Without changing a word, repeat the data, and include no pictures.

======== Information supplied

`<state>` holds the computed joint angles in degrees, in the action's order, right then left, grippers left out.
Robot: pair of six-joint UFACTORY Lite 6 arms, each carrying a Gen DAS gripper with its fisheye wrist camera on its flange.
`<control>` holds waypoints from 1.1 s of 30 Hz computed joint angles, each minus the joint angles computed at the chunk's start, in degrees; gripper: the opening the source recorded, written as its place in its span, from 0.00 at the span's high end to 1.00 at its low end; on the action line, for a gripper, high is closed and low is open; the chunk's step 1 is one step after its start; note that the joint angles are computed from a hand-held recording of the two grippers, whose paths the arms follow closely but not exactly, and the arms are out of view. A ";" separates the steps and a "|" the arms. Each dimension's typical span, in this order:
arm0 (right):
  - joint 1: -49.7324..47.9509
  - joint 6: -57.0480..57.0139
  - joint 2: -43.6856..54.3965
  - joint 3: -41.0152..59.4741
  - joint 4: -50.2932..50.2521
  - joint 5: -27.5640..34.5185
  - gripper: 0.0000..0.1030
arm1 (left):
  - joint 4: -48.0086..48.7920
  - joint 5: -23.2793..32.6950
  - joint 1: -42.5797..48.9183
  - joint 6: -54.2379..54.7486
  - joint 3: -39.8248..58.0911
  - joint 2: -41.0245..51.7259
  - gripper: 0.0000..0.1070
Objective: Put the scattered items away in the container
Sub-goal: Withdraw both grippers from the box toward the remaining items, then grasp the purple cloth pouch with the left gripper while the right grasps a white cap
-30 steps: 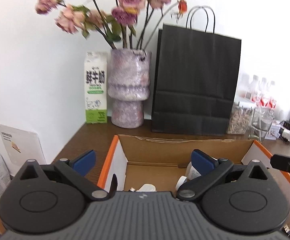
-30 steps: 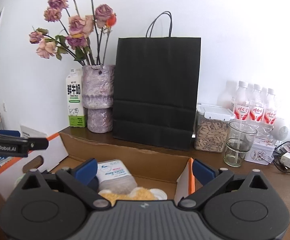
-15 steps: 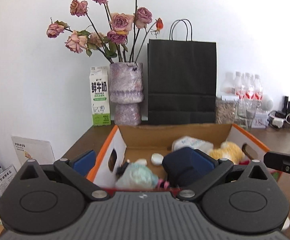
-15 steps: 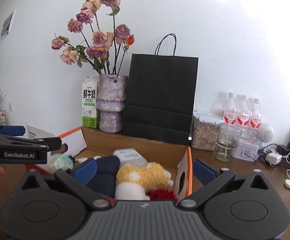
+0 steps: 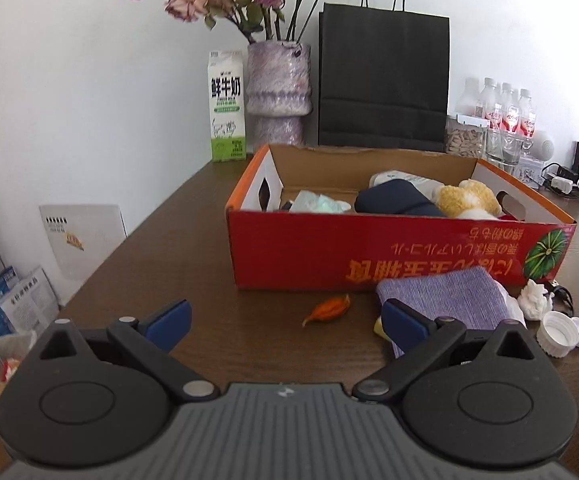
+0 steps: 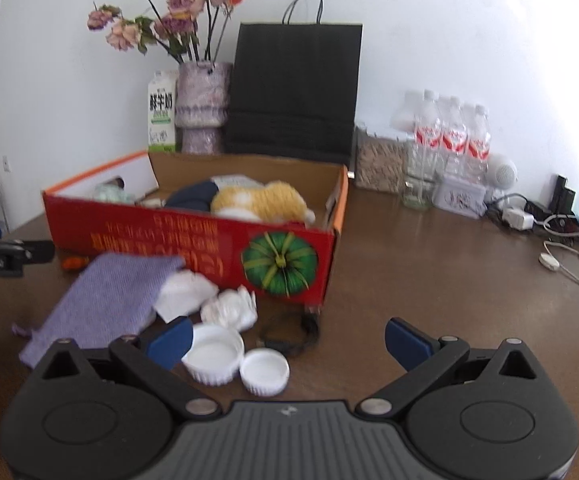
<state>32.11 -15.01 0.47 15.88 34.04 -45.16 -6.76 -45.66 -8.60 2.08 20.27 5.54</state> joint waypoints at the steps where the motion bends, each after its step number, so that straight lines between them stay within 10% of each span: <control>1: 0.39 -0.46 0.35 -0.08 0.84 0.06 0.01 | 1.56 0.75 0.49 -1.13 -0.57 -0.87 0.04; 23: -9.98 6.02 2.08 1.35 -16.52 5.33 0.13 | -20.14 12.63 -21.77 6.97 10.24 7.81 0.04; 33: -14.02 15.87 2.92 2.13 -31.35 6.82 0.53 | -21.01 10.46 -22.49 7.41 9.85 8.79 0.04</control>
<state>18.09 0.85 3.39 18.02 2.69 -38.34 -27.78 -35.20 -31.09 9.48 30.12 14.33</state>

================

Solution -
`<state>` holds the computed joint angles in degrees, in the action's order, right then left, grippers left out.
Robot: pair of six-joint UFACTORY Lite 6 arms, each carrying a Gen DAS gripper with its fisheye wrist camera on its flange.
`<control>` holds waypoints from 1.1 s of 30 Hz computed joint angles, each minus the joint angles computed at the chunk's start, in degrees; gripper: the opening the source recorded, written as its place in its span, from 0.00 at the span's high end to 1.00 at its low end; on the action line, for a gripper, high is closed and low is open; the chunk's step 1 is one step after its start; note that the joint angles are computed from a hand-held recording of the two grippers, whose paths the arms follow closely but not exactly, and the arms are out of view. A ";" separates the steps and a "|" the arms. Each dimension's typical span, in this order:
arm0 (right):
  - joint 1: -49.7324..47.9509
  - joint 6: -57.0480..57.0139
  - joint 2: -43.6856..54.3965
  - joint 3: -41.0152..59.4741
  - joint 4: -50.2932..50.2521
  - joint 5: -27.5640..34.5185
  - gripper: 0.0000..0.1030
arm1 (left):
  - joint 4: -48.0086..48.7920
  - joint 5: -23.2793..32.6950
  - joint 1: -42.5797..48.9183
  - joint 6: -54.2379..54.7486
  - joint 3: -39.8248..58.0911
  - joint 2: -41.0245..51.7259
  - gripper: 0.0000..0.1070
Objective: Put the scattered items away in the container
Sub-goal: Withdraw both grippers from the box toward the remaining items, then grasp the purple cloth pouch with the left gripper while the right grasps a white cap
-30 steps: 
-30 steps: 
-15 steps: 
-15 steps: 
+0 steps: 
+0 steps: 
<state>32.11 -15.01 0.47 15.88 34.04 -45.16 -6.76 -45.66 -8.60 2.08 20.27 5.54</state> joint waypoints at the steps where the motion bends, each after its step number, so that straight lines between them stay within 10% of each span: <control>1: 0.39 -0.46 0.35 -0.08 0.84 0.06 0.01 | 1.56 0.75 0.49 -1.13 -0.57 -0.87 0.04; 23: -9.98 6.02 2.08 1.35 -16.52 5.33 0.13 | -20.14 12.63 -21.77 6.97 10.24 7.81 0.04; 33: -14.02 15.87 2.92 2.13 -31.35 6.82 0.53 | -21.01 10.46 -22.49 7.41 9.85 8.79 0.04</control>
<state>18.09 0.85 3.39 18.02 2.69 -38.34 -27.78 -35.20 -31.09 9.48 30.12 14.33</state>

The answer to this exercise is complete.